I am sitting here, unable to think straight, unorganized, and with the sudden, and horrible, realization that I am not doing ANYTHING with my life.
Rather than rant (my head is tired) let me tell you instead what I have considered as an option of getting out of this post-ceremonial funk.
I looked into starting a new path in life. Specifically getting a degree from UCSD in Japanese Studies. I know this sounds crazy (and it probably is) but I think there will be a very big industry in people who can cross communicate (well) between the US market and the Japanese market. I have been enjoying working with Our Big Japanese Customer (OBJC) so much that I think it would be a really great career path.
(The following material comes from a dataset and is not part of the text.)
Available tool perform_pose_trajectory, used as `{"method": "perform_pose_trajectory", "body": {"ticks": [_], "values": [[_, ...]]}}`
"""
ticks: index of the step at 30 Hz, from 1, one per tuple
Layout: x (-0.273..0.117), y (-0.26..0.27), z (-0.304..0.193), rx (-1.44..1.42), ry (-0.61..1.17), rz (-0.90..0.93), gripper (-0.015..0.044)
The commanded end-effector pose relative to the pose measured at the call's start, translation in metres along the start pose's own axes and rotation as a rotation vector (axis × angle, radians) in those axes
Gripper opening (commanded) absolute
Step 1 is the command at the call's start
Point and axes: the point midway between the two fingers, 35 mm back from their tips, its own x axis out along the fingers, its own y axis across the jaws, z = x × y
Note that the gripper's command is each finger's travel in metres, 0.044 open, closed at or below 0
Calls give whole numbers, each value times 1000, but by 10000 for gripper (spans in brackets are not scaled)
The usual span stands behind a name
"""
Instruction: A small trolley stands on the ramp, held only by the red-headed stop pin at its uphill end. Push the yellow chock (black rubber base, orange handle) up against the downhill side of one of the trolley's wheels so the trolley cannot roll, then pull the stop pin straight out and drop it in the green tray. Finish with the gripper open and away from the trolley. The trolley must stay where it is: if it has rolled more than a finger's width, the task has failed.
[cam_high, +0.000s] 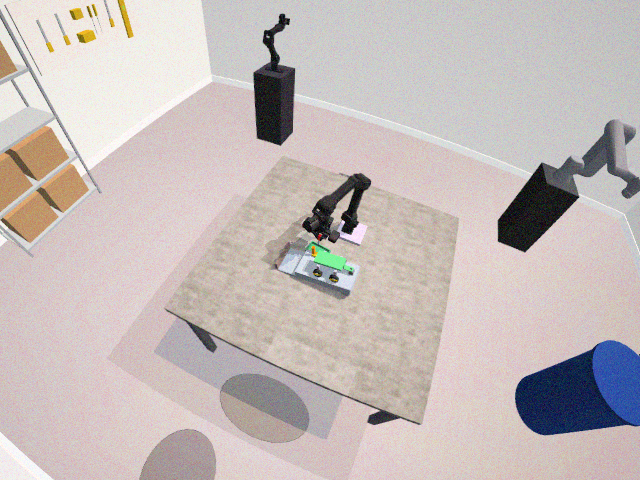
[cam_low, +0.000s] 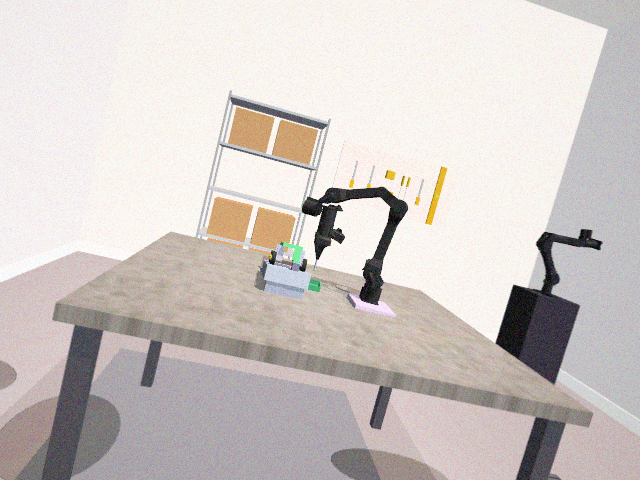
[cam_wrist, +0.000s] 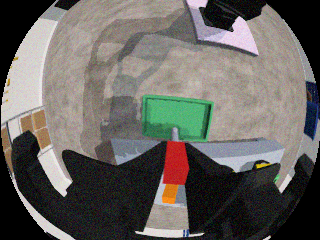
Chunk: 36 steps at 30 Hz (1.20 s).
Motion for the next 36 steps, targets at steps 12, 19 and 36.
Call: {"method": "perform_pose_trajectory", "body": {"ticks": [12,19,36], "values": [[43,16,1,3,4,144,0],[60,25,2,3,4,145,0],[62,16,1,3,4,145,190]]}}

But let's be serious about this for two seconds. I am okay at my job. I tell everyone that I kick ass, but that is because no one would ever be the wiser. So what if I do move? Is this the culmination of years of intense self-focused psyche realization? No. This is yet another attempt to try and fill my life with meaning, to somehow contribute to society on the large scale and to find joy (and success) in my work life. I am trying to be my father. He LOVES his job. He is a workaholic and it has made him successful in life. (Oh, and in Tahiti I met some Japanese people and I said "I speak a little Japanese" in Japanese and they both actually sat straight up with mouths wide open and started speaking to me. I didn't understand a word, but when I got them to speak English again, the woman told me that I had perfect pronunciation. :) ) That made me REALLY happy. I've ALWAYS wanted to be bilingual, but could never manage it, even with Spanish.
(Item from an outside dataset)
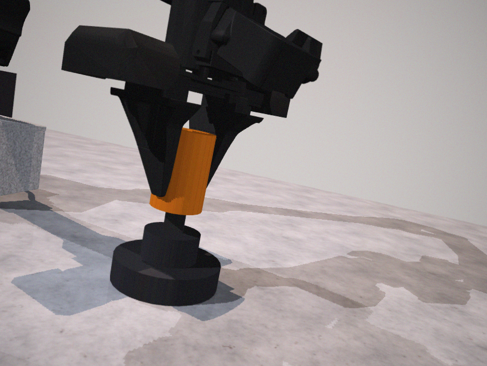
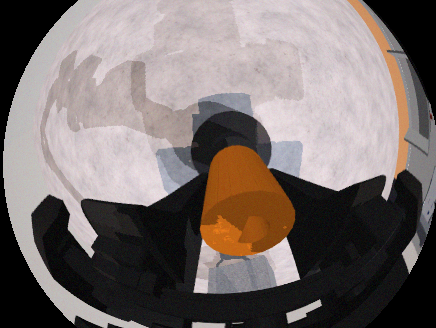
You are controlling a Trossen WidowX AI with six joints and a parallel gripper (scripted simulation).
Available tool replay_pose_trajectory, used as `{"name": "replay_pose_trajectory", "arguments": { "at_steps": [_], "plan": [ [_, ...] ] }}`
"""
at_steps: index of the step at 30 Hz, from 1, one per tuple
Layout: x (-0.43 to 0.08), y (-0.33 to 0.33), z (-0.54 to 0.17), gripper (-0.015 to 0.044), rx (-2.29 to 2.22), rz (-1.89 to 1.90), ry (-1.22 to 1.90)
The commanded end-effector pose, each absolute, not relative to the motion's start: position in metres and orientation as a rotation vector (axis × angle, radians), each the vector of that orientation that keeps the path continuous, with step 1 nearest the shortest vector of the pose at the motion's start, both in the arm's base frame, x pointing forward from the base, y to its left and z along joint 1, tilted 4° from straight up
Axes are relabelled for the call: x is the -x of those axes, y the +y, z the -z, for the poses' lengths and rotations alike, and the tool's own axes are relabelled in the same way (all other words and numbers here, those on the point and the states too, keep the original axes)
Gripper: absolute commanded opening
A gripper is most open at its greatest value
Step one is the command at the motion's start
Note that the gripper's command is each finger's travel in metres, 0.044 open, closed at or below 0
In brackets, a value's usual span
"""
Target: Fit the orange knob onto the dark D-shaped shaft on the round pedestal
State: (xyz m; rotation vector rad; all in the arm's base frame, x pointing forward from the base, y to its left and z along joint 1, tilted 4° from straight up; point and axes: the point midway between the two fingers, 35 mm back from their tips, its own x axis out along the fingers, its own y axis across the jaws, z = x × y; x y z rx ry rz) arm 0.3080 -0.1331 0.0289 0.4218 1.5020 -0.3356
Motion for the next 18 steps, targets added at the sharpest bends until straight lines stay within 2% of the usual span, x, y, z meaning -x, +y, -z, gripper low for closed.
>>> {"name": "replay_pose_trajectory", "arguments": {
  "at_steps": [1,6,18],
  "plan": [
    [-0.3086,-0.1333,-0.0318,0.0,-0.444,0.356,1.495],
    [-0.3093,-0.1336,-0.0322,0.0,-0.581,0.488,1.47],
    [-0.3086,-0.1333,-0.0283,0.0,-0.589,0.496,1.468]
  ]
}}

At any rate, the real REAL reason that I am looking for other things to do in life is because I am afraid that I am already a failure at both writing and photography. I didn't take the rejection TOO bad from TOR because I was getting married in a few months and had other things to worry about. Now, however, I am back from the honeymoon, settling into life, and realizing for probably the first time how many balls it took for me to send it in the first place. I don't know what to do for a second time. I don't want to edit it for a million years, and I also don't want to waste my time on something that is never going anywhere. If Book One is never going anywhere, what is the point of writing Book Two? And three, and four... They DEPEND on each other.
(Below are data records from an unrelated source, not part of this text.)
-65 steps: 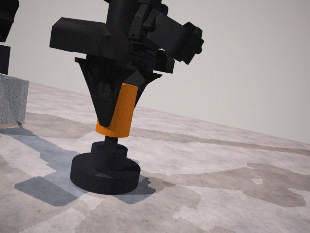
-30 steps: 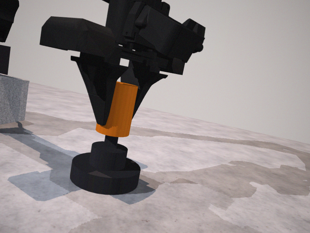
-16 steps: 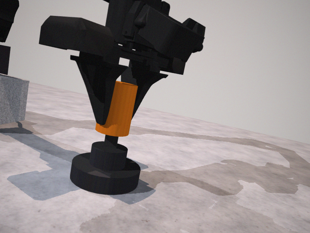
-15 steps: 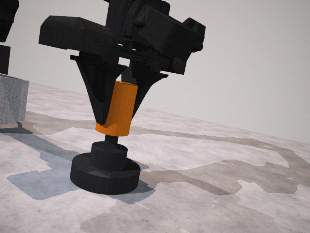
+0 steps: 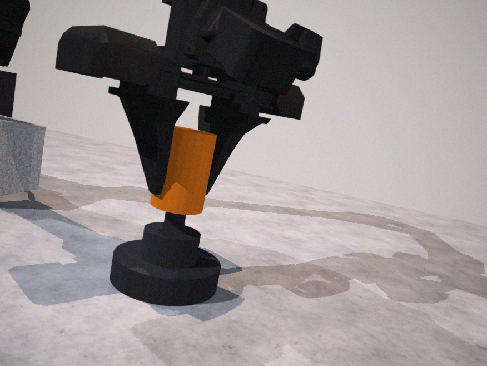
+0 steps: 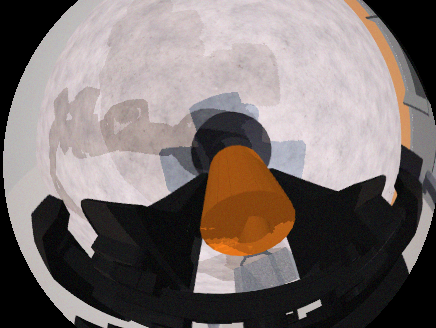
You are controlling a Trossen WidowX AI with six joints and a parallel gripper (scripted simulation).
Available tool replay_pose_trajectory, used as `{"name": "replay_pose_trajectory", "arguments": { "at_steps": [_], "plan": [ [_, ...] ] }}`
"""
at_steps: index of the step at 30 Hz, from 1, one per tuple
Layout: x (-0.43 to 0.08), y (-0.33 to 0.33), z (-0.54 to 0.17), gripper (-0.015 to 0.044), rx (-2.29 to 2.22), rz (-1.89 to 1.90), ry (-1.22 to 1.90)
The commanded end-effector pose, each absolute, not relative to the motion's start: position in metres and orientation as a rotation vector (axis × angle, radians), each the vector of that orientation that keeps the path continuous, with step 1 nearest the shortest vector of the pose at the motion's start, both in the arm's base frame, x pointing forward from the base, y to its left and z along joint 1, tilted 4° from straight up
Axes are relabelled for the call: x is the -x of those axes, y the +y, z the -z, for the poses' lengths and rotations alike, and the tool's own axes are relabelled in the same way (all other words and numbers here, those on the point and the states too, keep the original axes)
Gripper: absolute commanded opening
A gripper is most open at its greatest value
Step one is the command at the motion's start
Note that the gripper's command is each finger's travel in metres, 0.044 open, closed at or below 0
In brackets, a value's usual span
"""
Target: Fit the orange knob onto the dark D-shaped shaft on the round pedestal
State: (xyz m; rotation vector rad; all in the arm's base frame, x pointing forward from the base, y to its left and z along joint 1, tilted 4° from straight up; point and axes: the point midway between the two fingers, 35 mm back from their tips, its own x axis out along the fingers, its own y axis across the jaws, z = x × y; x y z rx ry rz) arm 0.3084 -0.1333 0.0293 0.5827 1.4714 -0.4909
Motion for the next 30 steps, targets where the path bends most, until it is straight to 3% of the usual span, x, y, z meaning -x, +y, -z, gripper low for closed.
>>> {"name": "replay_pose_trajectory", "arguments": {
  "at_steps": [1,30],
  "plan": [
    [-0.3086,-0.1333,-0.0281,0.0,-0.589,0.496,1.468],
    [-0.308,-0.1331,-0.03,0.0,-0.589,0.496,1.468]
  ]
}}
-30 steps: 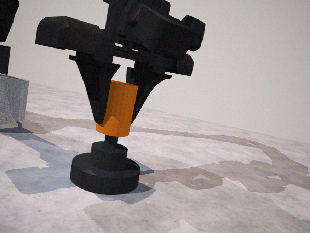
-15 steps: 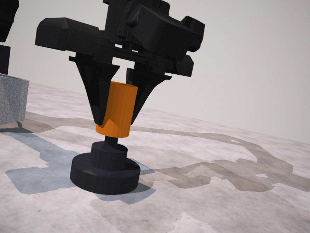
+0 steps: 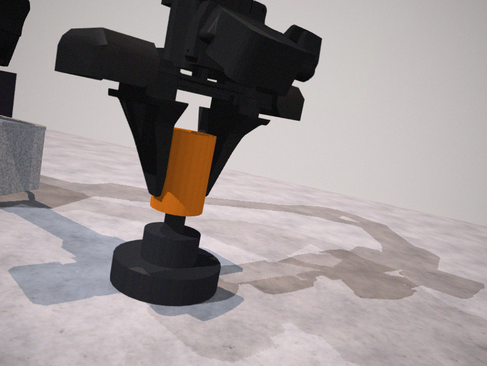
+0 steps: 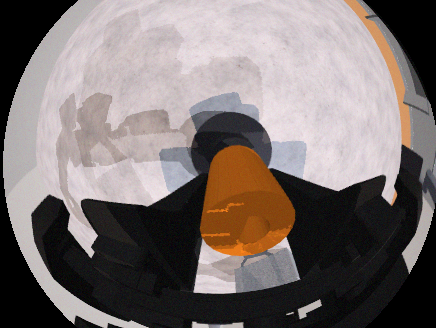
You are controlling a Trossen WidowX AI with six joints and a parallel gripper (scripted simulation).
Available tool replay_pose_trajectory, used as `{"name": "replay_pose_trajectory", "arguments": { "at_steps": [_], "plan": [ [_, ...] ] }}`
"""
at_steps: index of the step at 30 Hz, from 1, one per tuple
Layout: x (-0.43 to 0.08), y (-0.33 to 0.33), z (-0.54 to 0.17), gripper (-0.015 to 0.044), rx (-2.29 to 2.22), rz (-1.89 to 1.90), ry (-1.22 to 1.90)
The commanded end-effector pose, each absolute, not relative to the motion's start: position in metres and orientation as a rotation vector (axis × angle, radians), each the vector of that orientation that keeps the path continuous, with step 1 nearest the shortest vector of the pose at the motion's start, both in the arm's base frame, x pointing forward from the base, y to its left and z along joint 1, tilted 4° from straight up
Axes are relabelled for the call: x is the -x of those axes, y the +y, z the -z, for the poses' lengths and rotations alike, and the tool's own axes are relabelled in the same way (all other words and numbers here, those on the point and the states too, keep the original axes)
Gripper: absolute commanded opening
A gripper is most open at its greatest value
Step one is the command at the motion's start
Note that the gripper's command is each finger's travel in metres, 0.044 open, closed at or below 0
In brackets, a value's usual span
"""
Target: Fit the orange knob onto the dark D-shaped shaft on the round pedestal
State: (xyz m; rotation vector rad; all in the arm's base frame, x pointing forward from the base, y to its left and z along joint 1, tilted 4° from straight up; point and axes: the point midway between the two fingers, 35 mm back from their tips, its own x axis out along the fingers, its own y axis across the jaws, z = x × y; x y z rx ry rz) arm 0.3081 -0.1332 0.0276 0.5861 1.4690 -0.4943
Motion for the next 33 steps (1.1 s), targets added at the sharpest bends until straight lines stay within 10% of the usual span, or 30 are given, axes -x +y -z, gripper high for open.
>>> {"name": "replay_pose_trajectory", "arguments": {
  "at_steps": [1,33],
  "plan": [
    [-0.308,-0.1331,-0.0305,0.0,-0.589,0.496,1.468],
    [-0.3076,-0.1328,-0.0269,0.0,-0.754,0.655,1.426]
  ]
}}
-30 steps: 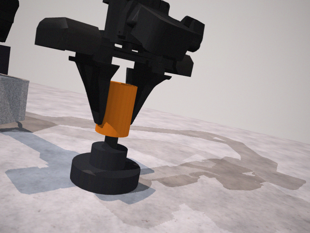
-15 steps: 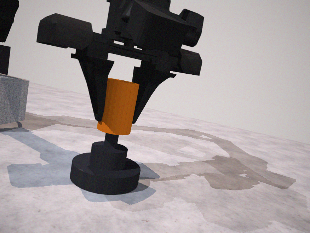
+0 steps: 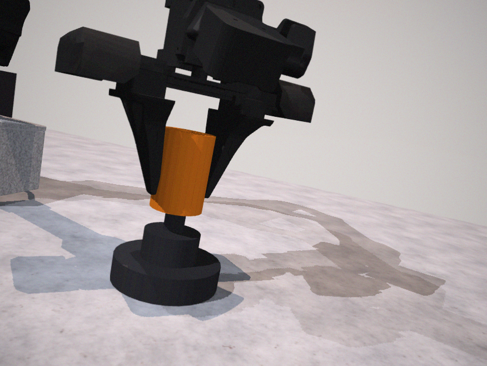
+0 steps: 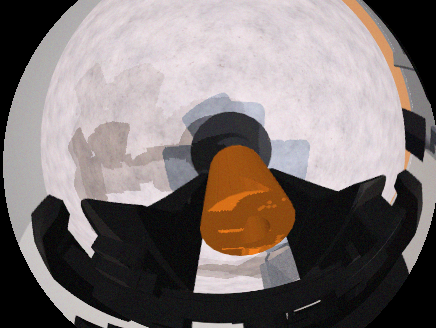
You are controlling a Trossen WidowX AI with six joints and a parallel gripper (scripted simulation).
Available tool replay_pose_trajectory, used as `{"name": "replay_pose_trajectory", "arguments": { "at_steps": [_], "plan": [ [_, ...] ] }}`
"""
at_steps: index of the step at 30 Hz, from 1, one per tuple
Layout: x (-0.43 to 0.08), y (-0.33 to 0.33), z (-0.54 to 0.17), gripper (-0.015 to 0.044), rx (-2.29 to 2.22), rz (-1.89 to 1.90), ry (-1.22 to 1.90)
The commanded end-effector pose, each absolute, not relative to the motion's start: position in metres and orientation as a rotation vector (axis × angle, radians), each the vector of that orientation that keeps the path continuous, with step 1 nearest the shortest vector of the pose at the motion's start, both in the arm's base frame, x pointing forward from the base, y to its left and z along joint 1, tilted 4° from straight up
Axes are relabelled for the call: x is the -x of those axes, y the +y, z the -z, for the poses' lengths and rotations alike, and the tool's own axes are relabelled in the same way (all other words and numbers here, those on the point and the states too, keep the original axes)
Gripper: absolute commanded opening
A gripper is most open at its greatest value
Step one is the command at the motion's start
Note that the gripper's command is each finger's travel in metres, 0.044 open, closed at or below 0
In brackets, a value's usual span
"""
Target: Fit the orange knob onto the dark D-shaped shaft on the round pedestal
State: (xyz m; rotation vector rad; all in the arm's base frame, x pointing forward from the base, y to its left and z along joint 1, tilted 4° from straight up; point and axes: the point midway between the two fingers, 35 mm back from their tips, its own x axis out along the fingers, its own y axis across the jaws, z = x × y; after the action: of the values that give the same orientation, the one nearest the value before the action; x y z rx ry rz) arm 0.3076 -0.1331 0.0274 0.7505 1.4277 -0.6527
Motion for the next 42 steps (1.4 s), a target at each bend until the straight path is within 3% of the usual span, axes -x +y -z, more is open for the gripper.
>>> {"name": "replay_pose_trajectory", "arguments": {
  "at_steps": [1,42],
  "plan": [
    [-0.3076,-0.1328,-0.0269,0.0,-0.754,0.655,1.426],
    [-0.3076,-0.1326,-0.027,0.0,-0.918,0.813,1.371]
  ]
}}
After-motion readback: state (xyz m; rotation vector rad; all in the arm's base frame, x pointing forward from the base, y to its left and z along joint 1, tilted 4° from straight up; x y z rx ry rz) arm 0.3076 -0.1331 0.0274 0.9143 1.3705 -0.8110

I know what some of you are thinking. You are thinking, "It doesn't matter if it ever gets published because the act of writing it in the first place is what really counts. It makes you a better writer." That doesn't help me AT ALL though because in reality if it takes three or four years to write and perfect each one, and all four of these have to be written before I will get my mind back for the next story, then I won't be able to do ANYTHING with writing for the next nine to twelve years. I guarantee that would be the end of me as a writer...without even starting.
So it leads me back to wanting to perfect B1 and work until it is published, and then focus on the others. Which, I know, is a tremendously ridiculous goal, so why not give up already?
Updates:
Writing: I don't want to talk about it.
Photography: Got some nice shots in Tahiti, but nothing worth putting a show together. It was nice just to get out with the camera again.
Piano: Nothing.
Kung Fu: Well, I have been out of it for almost a full four weeks. I will be DYING come Monday, but I will be back into it. It is important for me to keep that going because it helps clear my head when I am working out. Plus, although I didn't gain any weight during the honeymoon, I lost a lot of muscle and gained a LOT of fat. I need to get that off to feel better about myself as well.
Visual Arts: Nothing.
Work: Oh yeah, and my boss gave two months notice while I was in Tahiti. She is my connection to sanity at this job. I don't know what I am going to do.